Para esta publicação, preparamos uma breve averiguação acerca dos mecanismos regionais e territoriais que envolvem a propagação e difusão da tradição cultural do povo goiano. Sem querer abusar da cientificidade, que neste texto é presente, refletimos como a cultura do povo goiano está intimamente ligada ao seu território especifico, bem como sua formação histórica.
Deste modo, os elementos definidores da formação histórica do território goiano, apresenta especificidades e nuances características da identidade e construção da cultura, ligada intrinsicamente com a ocupação dos espaços por diferentes sujeitos e saberes; que logo pressupõe costumes e hábitos, conhecimento e tradição, religião e mito.
Dênis Castilho (2008), assinala que não se pode compreender a “emancipação” da cultura e seus elementos definidores, se não houver uma leitura atenta aos métodos e formas de como se configura a ocupação de espaços, que logo se transforma em territórios.
Em livro intitulado Um Sertão Chamado Brasil (2014), Nísia Trindade Lima elabora com propriedade e vasta documentação, análise sobre as versões que se fizeram presentes – especialmente a partir de meados do século XIX – sobre “sertão”, como espaço do atraso, do arcaico; do indivíduo ignorante e rústico. Entretanto, o objetivo da autora não é reproduzir tais versões. Ao contrário, expõe com brilhantismo sua intenção de realizar uma leitura sobre o que fora produzido sobre a ideia de Sertão na ótica de cientistas, artistas, poetas e sanitaristas, principalmente no que toca ao período da Primeira República (1889).
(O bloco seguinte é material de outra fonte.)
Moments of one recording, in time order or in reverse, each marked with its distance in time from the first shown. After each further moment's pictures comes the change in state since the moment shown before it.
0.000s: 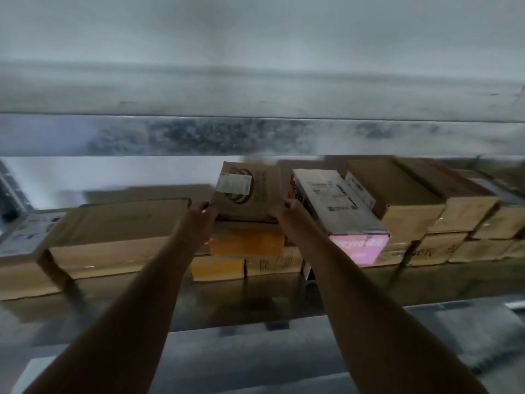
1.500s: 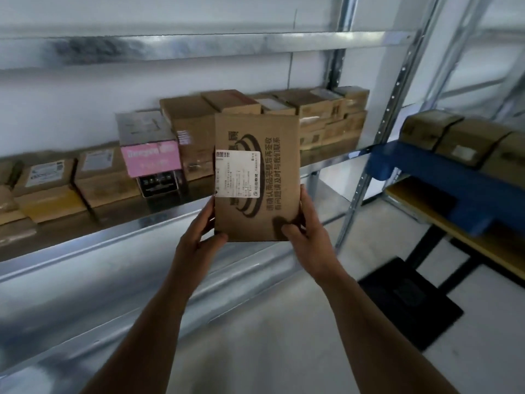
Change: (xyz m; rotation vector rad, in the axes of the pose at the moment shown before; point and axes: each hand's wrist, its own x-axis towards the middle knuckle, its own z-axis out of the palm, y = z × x) left_hand -0.379 -0.006 0.267 -0.109 -0.401 0.464; right_hand -0.385 0.266 -0.231 0.334 0.355 -0.320
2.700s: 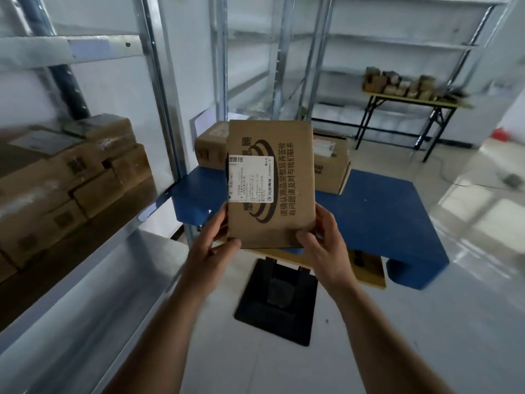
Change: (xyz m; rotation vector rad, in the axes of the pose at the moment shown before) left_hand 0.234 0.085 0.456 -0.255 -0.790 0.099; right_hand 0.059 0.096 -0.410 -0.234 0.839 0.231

Um dos aspectos definidores de Sertão, discussão a pouco elencada, é a noção de fronteira. Muito além das perspectivas que comumente se tem sobre fronteira: algo que delimita certo espaço como marco divisor que revela onde começa e termina, fronteira sobre o olhar de Oliveira (2014) se apresenta de modo transitório e impossível de delimitar. De acordo com a autora, fronteira deve ser pensada não apenas na questão geográfica ou espacial, mas em conjunto com os valores simbólicos, culturais e tradicionais de cada sujeito ao longo do processo histórico.
Assim sendo, a noção de fronteira ultrapassa o determinismo geográfico. Ela se constitui, ainda segundo Oliveira (2014), de uma transposição e fluxos de indivíduos num espaço indeterminado. Os sujeitos se interagem, se comunicam, dialogam. Ao acontecer este processo, ocorre a troca e assimilação de valores culturais, de experiência e saberes diversos.
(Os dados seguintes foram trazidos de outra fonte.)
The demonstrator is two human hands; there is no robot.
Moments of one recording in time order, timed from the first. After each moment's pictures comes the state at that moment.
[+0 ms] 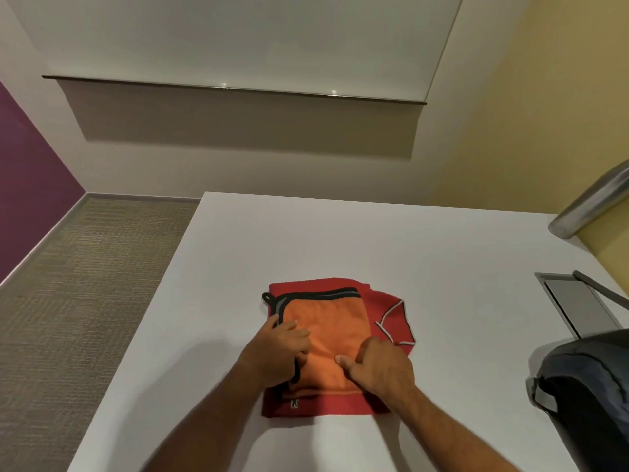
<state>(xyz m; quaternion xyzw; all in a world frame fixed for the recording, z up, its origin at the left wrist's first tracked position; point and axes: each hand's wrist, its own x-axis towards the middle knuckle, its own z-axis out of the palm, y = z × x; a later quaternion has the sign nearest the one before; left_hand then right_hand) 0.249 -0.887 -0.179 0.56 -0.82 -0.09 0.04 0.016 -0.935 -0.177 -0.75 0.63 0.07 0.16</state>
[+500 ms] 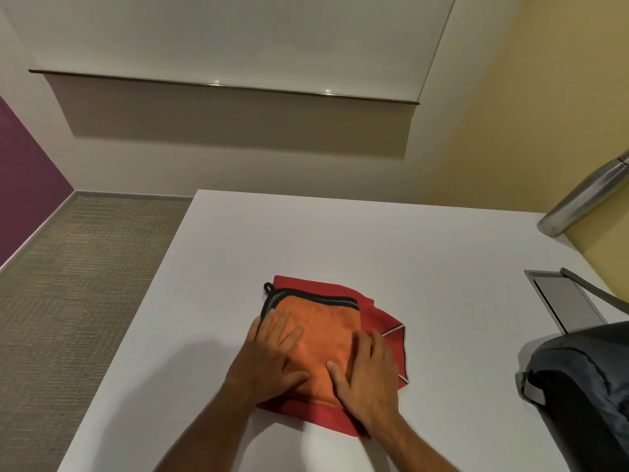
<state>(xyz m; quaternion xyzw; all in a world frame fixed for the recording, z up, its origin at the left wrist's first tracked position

Em discussão categórica, Valtuir Moreira da Silva (2008) identifica fatores essenciais para a compreensão concreta de espaço e território. Além de corroborar com as discussões de Sertão e fronteira, que foram levantadas, o autor esclarece que o espaço é um elemento, tanto concreto quanto abstrato, pois define aspectos geográficos, biológicos, geológicos, ambientais, mas também apresenta sentido e formas culturais, tradicionais, religiosas e etc.
Ainda segundo Silva (2008), o território é a caracterização e a representação da ocupação deste espaço dotado de concretude e abstração, por sujeitos e indivíduos de localidades e experiências culturais múltiplas.
Desse modo, o espaço é definidor das relações entre os sujeitos que dele se fazem presentes. O território é a “emancipação” deste processo, desta ocupação e de valores culturais que são estabelecidos por estes sujeitos.
Chaveiro (2013) discute a perspectiva deste processo de ocupação dos espaços, especialmente em Goiás e no início do período da mineração, sobre o aspecto das transformações que se fizeram sentir no cerrado goiano. Sua análise, tanto no sentido dos impactos ambientais e geográficos, quanto na própria ideia de cerrado compreendido como lugar das “arvores tortas”, do presente “inóspito”, e da “ignorância” reinante, são pertinentes na proposição da análise de espaços ocupados.
Em uma averiguação profícua dos festejos de padroeiros em Muquém, Abadiânia e Trindade, Maria Idelma Vieira D’Abadia (2004), destaca a importância de se pensar o espaço como espectro da potencialidade da experiência humana. Utilizando conceitos como “espacialidade”, “identidade religiosa” e “territorialidade” a autora procura explorar o espaço como representação da cultura, da tradição, da memória, do imaginário, do simbólico, da fé e da crença. O território seria o “ponto de referência”, o marco desta “espacialidade”, o mediador e o aspecto definidor de culturas experienciadas ao longo do tempo pela humanidade.
Sobre a leitura que a autora expõe dos festejos religiosos de Muquém, Abadiânia e Trindade, fica claro a ideia de que, determinados espaços e territórios se caracterizam como aspecto que define as “identidades”, quer sejam elas religiosas ou culturais.
São os “espaços sagrados”, carregados de simbolismos, memória, fé, cultura, tradição que se correlacionam com os “territórios” ou “espaços territoriais”, que delineiam elementos da identidade nacional.